Eric laughs and obliges, stepping back from me and spinning me about the opposite way two times! The joy, the fun becomes too much for me to contain. I giggle and laugh as we meet again. We step and spin together and hum together. The music moves us both.

"Sing!" Eric pleads with me, grinning that silly toothy grin.

My cheeks burn. "I don't know this song."

He laughs. "Sing whate'er ye want! Sing the most ridiculous thing ye can. I'll sing with ye." He starts singing, "Sing whate'er ye want, HUZZAH! HUZZAH!" He laughs.

I can't help but laugh with him and sing, "I am quite anxious to be contagious!" My cheeks burn more as we laugh harder still. "Not with illness or plague, but with joy and elation!"
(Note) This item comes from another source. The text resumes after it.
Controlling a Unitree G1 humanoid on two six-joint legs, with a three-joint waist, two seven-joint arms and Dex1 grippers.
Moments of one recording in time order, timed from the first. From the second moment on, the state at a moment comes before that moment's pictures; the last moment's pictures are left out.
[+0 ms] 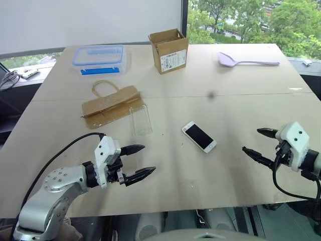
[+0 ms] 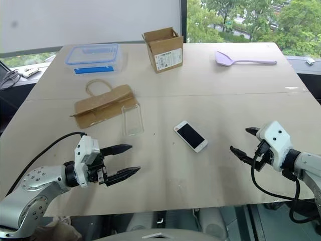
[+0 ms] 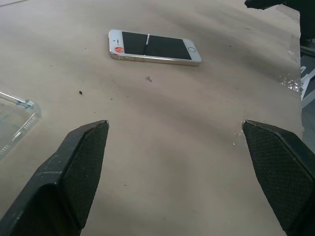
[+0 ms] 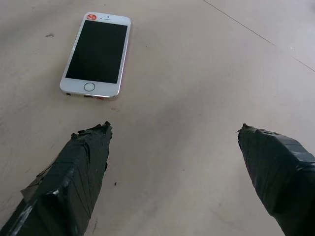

"I like that!" Eric says, grinning. We end up hugging each other and swaying. Swaying and dancing and spinning and laughing and singing random words into the night—a tooting sound cuts through the music, stopping it cold. We stop dancing. The singing shuts up. I pull back and look up at Eric, catching his wide eyes. He shakes his head at my silent question. He returns my question with his eyes.

"Wasn't me," I say. "Oh!"

We both look at Wessel. Wessel stands there, his cheeks rosy. I don't think that's from the heat of our fire. "I ate beans for you," Wessel says and points at me.

"Oh my!" I burst out laughing. Wheezing and laughing. The others burst out laughing too. Our laughter rings into the night. I cling to Eric and laugh. Otherwise, I might fall on my arse.